PROBLEM TO SOLVE | Set down exactly the lines of the listing below that begin at the one containing "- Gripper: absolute" and end at the last line, both included.

INFORMATION SHOWN |
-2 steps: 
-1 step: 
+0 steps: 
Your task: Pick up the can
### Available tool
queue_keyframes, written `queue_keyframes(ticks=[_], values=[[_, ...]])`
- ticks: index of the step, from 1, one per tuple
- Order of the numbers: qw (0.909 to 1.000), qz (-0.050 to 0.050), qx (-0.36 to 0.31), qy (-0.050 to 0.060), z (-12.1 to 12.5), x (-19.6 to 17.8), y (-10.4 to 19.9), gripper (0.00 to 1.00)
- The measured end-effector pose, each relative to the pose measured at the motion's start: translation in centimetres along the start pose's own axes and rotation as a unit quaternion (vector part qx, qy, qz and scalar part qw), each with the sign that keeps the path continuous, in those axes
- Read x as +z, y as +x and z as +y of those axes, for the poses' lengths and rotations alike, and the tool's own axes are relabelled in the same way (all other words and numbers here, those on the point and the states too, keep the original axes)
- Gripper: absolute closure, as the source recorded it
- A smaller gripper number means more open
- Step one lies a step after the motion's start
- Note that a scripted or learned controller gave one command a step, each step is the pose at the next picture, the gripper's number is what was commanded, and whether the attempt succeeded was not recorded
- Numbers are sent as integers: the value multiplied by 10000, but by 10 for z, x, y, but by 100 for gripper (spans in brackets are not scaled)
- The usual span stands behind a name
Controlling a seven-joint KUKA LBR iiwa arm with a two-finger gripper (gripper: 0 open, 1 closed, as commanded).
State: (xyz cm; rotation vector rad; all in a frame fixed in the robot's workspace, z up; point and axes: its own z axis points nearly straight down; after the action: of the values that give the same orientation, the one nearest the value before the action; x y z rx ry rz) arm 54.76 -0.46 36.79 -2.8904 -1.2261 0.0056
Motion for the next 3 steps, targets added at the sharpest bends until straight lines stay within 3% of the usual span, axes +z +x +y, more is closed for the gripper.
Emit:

EXERCISE RESPONSE |
- Gripper: absolute closure, as the source recorded it
- A smaller gripper number means more open
- Step one lies a step after the motion's start
- Note that a scripted or learned controller gave one command a step, each step is the pose at the next picture, the gripper's number is what was commanded, and whether the attempt succeeded was not recorded
- Numbers are sent as integers: the value multiplied by 10000, but by 10 for z, x, y, but by 100 for gripper (spans in brackets are not scaled)
- The usual span stands behind a name
Controlling a seven-joint KUKA LBR iiwa arm with a two-finger gripper (gripper: 0 open, 1 closed, as commanded).
State: (xyz cm; rotation vector rad; all in a frame fixed in the robot's workspace, z up; point and axes: its own z axis points nearly straight down; after the action: of the values that give the same orientation, the one nearest the value before the action; x y z rx ry rz) arm 54.76 -0.46 36.79 -2.8904 -1.2261 0.0056
Motion for the next 3 steps, targets added at the sharpest bends until straight lines stay within 3% of the usual span, axes +z +x +y, more is closed for the gripper.
Emit:

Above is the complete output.